About this task:
After reading the lines below, count those that contain "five" and give the count alone.

Data to examine:
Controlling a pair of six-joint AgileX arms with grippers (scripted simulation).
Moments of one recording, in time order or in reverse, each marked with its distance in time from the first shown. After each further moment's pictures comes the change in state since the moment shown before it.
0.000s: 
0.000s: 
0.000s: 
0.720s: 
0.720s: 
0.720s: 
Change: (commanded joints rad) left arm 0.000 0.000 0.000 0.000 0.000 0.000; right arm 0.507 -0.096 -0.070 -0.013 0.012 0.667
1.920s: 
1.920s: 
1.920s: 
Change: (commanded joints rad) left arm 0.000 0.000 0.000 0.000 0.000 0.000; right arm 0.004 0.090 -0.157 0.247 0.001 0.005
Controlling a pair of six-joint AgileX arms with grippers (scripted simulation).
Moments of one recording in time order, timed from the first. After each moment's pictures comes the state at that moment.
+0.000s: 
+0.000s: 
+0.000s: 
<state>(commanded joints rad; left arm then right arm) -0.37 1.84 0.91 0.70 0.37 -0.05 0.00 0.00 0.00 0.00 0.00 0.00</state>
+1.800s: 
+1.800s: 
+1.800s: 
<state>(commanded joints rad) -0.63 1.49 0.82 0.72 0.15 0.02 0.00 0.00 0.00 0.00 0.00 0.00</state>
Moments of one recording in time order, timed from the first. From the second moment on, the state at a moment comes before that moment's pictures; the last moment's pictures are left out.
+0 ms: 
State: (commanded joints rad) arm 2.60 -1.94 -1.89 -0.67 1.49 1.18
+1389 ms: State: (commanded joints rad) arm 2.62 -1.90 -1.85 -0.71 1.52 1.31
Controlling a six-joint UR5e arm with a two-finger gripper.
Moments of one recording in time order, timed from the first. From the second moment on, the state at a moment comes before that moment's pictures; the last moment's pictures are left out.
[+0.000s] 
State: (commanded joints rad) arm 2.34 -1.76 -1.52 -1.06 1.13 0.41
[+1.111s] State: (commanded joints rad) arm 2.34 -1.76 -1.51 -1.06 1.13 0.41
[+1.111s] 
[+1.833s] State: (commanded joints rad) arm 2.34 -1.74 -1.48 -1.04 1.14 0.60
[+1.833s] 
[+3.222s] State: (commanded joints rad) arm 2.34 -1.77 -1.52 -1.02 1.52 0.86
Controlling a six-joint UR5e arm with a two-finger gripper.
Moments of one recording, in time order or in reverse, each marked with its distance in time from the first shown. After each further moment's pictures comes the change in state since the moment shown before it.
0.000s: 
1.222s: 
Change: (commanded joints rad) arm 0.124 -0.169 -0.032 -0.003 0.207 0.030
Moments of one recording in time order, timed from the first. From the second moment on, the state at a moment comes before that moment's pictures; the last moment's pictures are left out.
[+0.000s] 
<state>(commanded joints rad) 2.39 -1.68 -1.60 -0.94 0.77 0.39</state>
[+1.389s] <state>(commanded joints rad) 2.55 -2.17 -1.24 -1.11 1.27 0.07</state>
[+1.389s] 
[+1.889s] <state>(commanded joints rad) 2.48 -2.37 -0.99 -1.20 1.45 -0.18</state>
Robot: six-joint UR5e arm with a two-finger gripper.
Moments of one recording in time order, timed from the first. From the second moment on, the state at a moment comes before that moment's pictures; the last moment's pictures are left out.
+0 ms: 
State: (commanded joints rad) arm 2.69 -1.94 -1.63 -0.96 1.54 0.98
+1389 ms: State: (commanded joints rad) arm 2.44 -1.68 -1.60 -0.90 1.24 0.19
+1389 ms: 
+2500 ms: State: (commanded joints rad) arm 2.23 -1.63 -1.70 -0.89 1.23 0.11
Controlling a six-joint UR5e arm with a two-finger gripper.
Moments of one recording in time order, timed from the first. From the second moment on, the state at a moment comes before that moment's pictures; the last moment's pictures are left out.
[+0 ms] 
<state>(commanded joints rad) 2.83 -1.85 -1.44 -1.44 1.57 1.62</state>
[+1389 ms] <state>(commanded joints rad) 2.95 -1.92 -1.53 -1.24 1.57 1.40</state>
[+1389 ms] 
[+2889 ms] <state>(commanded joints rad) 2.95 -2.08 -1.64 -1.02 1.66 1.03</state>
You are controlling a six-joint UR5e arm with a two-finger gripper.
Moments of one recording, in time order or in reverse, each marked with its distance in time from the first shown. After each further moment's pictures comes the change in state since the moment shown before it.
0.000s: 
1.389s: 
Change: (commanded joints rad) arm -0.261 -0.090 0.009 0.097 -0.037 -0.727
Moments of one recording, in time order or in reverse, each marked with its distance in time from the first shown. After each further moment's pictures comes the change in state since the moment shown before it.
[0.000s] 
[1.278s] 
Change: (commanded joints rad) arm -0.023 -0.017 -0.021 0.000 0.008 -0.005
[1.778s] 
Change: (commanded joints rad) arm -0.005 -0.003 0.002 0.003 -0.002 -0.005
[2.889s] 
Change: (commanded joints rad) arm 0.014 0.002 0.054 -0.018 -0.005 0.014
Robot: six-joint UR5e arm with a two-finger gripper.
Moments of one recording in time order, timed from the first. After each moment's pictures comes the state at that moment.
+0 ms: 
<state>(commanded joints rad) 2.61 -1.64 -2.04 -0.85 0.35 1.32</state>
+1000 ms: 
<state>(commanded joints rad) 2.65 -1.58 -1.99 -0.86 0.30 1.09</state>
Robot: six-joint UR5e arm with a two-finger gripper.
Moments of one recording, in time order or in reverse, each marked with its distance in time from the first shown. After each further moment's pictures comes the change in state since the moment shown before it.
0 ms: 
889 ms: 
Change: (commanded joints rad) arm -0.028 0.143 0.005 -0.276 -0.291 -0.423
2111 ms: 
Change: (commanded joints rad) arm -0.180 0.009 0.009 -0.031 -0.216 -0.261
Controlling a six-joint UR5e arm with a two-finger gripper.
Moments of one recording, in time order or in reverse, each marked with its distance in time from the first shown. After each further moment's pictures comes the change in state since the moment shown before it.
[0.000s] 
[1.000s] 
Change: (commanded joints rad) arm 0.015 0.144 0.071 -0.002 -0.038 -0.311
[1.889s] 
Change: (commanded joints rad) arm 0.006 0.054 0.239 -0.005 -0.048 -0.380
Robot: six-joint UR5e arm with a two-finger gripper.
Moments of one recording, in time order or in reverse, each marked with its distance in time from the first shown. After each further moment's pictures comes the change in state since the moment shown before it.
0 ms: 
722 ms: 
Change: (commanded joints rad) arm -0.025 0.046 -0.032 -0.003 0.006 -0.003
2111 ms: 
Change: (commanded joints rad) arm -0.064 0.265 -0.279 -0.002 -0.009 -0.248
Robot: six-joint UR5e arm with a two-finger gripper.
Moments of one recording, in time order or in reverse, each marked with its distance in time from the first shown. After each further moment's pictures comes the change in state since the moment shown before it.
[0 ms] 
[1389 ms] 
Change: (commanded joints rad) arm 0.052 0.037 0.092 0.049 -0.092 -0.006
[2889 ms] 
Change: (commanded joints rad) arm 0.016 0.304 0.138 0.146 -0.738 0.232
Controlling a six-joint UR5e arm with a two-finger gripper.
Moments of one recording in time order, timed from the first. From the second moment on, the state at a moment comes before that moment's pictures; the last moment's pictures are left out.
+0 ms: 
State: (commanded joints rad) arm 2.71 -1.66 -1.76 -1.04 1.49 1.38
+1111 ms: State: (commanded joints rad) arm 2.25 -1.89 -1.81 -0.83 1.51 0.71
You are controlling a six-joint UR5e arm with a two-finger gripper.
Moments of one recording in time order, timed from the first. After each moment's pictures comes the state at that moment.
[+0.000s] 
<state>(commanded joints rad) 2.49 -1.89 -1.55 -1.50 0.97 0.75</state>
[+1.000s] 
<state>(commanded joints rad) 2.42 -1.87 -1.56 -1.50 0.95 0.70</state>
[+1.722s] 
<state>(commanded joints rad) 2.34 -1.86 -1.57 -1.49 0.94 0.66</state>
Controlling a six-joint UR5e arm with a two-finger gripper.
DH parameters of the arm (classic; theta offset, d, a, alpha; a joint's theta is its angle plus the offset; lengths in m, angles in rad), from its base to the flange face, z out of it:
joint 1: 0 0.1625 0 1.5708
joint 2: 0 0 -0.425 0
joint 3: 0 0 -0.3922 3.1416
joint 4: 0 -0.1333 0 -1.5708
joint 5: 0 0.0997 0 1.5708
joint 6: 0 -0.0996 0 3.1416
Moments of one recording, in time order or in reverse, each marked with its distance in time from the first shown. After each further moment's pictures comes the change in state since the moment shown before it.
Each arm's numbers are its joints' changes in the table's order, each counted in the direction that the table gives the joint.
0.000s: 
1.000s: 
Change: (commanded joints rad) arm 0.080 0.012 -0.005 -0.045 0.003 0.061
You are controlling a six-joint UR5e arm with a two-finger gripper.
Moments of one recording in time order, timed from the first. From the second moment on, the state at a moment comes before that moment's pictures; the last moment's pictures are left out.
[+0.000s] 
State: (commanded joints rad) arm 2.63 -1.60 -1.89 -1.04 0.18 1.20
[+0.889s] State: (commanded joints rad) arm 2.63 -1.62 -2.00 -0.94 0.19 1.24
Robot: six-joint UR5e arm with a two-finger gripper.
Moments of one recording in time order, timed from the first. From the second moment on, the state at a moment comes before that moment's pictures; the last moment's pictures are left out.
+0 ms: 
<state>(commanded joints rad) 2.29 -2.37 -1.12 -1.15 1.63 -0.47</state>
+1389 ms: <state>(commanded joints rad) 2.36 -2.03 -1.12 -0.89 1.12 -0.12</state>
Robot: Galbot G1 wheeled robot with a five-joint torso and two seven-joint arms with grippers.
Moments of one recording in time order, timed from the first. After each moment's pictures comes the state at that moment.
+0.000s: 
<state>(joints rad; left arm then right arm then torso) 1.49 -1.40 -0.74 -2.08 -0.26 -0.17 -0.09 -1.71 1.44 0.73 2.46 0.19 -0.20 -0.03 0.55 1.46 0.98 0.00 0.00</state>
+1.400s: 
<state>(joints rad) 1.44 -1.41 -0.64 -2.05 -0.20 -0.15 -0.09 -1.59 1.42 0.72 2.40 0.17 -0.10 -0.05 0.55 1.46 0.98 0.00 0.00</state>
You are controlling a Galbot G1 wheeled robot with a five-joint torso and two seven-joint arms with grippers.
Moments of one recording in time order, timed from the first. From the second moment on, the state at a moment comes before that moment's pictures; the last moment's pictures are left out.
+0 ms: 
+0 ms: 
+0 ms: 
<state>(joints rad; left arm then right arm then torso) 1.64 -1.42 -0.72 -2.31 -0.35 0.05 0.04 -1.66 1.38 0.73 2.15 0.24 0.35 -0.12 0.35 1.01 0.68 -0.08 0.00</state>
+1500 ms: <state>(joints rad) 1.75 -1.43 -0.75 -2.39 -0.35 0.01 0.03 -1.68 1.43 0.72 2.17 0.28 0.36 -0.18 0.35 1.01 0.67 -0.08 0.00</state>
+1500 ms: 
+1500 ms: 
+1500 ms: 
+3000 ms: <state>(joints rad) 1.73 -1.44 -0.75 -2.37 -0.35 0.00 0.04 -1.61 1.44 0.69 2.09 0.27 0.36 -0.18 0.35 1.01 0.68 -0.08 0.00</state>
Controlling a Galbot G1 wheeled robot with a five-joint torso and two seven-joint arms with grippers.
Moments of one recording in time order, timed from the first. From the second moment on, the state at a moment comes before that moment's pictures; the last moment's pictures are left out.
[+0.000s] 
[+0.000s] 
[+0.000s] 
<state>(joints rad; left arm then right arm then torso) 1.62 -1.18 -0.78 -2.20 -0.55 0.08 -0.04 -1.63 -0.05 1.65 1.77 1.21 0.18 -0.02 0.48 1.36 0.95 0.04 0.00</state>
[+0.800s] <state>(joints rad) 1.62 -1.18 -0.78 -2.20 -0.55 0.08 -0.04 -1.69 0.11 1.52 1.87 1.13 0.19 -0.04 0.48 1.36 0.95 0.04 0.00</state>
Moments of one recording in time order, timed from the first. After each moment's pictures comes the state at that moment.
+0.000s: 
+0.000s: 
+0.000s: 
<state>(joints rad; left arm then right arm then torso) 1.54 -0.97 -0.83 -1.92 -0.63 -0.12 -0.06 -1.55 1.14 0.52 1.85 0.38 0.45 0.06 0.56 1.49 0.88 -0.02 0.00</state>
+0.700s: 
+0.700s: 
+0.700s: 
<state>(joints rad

Output for this task:
3